Craig Newsome

No. 21, 27
- Position: Cornerback

Personal information
- Born: August 10, 1971 (age 55) San Bernardino, California, U.S.
- Listed height: 6 ft 0 in (1.83 m)
- Listed weight: 190 lb (86 kg)

Career information
- High school: Eisenhower (Rialto, California)
- College: Arizona State
- NFL draft: 1995 (1st round, 32nd overall pick)

Career history
- Green Bay Packers (1995–1998); San Francisco 49ers (1999);

Awards and highlights
- Super Bowl Champion (XXXI); First-Team All-Pac-10 (1993); All-Madden Team (1995);

Career NFL statistics
- Tackles: 219
- Interceptions: 4
- Forced fumbles: 1
- Stats at Pro Football Reference

= Craig Newsome =

American football player (born 1971)

Craig Newsome (born August 10, 1971) is an American former professional football player who was a cornerback in the National Football League (NFL).
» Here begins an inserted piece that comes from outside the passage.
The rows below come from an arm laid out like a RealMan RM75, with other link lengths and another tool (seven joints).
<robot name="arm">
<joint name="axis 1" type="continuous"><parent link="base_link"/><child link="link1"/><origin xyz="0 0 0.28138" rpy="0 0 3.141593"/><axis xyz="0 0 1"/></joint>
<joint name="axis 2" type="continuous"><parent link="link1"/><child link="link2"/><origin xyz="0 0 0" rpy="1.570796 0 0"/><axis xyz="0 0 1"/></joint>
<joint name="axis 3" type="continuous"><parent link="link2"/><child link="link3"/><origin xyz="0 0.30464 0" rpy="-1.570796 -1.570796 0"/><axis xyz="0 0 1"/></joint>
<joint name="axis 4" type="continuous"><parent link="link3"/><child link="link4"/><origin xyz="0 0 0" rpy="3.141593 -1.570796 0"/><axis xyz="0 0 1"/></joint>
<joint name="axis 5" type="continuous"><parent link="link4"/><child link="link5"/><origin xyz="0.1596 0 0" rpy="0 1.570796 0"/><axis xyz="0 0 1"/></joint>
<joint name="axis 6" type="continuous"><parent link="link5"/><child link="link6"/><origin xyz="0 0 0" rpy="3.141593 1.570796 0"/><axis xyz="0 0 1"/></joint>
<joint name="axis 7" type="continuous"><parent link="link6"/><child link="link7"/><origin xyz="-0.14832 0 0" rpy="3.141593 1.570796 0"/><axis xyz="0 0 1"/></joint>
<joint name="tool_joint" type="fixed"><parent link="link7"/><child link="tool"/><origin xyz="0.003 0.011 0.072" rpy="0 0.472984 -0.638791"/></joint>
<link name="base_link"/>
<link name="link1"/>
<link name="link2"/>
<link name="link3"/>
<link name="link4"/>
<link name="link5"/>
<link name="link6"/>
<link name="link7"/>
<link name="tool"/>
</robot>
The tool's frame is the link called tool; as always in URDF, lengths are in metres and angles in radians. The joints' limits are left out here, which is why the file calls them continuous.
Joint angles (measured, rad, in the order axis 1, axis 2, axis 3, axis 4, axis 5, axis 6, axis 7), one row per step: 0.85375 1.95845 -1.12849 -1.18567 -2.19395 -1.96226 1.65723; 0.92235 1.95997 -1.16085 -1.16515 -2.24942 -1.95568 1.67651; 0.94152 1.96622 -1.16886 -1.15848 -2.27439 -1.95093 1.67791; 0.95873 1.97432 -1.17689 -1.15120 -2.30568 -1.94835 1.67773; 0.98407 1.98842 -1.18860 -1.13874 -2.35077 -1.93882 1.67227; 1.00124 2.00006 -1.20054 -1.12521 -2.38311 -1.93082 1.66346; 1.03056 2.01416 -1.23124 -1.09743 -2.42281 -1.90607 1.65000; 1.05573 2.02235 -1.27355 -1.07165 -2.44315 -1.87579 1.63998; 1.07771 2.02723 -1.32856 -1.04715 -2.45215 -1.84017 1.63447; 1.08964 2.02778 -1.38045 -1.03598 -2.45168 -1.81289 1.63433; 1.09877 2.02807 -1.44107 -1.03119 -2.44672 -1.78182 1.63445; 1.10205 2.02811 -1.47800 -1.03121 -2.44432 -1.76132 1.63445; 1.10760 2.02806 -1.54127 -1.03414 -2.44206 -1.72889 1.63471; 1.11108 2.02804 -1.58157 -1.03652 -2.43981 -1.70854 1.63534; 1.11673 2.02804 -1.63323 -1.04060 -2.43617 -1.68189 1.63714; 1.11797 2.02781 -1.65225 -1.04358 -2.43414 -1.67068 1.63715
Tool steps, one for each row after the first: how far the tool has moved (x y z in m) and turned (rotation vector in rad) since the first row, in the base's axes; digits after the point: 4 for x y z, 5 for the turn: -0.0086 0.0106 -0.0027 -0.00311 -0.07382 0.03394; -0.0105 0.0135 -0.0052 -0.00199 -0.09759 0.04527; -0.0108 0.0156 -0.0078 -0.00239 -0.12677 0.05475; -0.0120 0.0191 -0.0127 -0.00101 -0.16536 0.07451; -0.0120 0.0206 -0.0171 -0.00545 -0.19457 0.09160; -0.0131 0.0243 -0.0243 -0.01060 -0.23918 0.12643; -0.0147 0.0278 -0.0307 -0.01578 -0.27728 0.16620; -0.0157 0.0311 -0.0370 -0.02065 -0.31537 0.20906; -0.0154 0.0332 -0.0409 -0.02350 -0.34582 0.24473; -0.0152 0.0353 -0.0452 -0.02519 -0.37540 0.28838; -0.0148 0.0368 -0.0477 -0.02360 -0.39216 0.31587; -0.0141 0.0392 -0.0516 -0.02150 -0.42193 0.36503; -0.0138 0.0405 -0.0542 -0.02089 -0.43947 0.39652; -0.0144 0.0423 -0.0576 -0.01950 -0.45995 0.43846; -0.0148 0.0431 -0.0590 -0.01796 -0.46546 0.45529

He was selected in the first round of the 1995 NFL draft by the Green Bay Packers, where he played for four years. He won Super Bowl XXXI with the Packers, beating the New England Patriots. He was later traded to the San Francisco 49ers in 1999.

==Amateur career==
Newsome played for Eisenhower High School in Rialto, California, the same high school as Ronnie Lott, and attended San Bernardino Valley College before transferring to Arizona State.

==NFL career==

The Packers selected Newsome in the first round with the 32nd pick in the 1995 NFL draft. He was the starting cornerback on the 1996 Green Bay Packers championship team. He also had a forced fumble and an interception in Super Bowl XXXI. On September 19, 1999, the Packers traded Newsome to the 49ers. Newsome was forced into retirement after the 1999 season, as three shattered vertebrae left him physically disabled.

Pre-draft measurables
| Height | Weight | Arm length | Hand span | 40-yard dash | 10-yard split | 20-yard split | 20-yard shuttle | Vertical jump | Broad jump | Bench press |
| 5 ft 11+1⁄2 in (1.82 m) | 185 lb (84 kg) | 31 in (0.79 m) | 8+5⁄8 in (0.22 m) | 4.74 s | 1.70 s | 2.73 s | 4.56 s | 32.0 in (0.81 m) | 9 ft 7 in (2.92 m) | 9 reps |
All values from NFL Combine

==NFL career statistics==

Legend
| Bold | Career high |

=== Regular season ===

Year: Team; Games; Tackles; Interceptions; Fumbles
GP: GS; Cmb; Solo; Ast; Sck; TFL; Int; Yds; TD; Lng; PD; FF; FR; Yds; TD
1995: GNB; 16; 16; 75; 54; 21; 0.0; -; 1; 3; 0; 3; -; 0; 0; 0; 0
1996: GNB; 16; 16; 71; 61; 10; 0.0; -; 2; 22; 0; 20; -; 1; 1; 0; 0
1997: GNB; 1; 1; 0; 0; 0; 0.0; -; 0; 0; 0; 0; 0; 0; 0; 0; 0
1998: GNB; 13; 13; 57; 49; 8; 0.0; -; 1; 26; 0; 26; -; 0; 0; 0; 0
1999: SFO; 7; 2; 16; 13; 3; 0.0; 3; 0; 0; 0; 0; 0; 0; 0; 0; 0
53; 48; 219; 177; 42; 0.0; 3; 4; 51; 0; 26; 0; 1; 1; 0; 0

===Playoffs===

Year: Team; Games; Tackles; Interceptions; Fumbles
GP: GS; Cmb; Solo; Ast; Sck; TFL; Int; Yds; TD; Lng; PD; FF; FR; Yds; TD
1995: GNB; 3; 3; 15; 14; 1; 0.0; -; 1; 0; 0; 0; 0; 0; 1; 31; 1
1996: GNB; 3; 3; 7; 6; 1; 0.0; -; 3; 40; 0; 35; 0; 0; 0; 0; 0
1998: GNB; 1; 1; 4; 4; 0; 0.0; -; 0; 0; 0; 0; 0; 0; 0; 0; 0
7; 7; 26; 24; 2; 0.0; 0; 4; 40; 0; 35; 0; 0; 1; 31; 1

==Post NFL career==
Newsome coached the La Crosse River Rats of the Indoor Football League in 2000, located in La Crosse Wisconsin. He currently resides in Holmen, Wisconsin where he is a coach on the Holmen High School football team.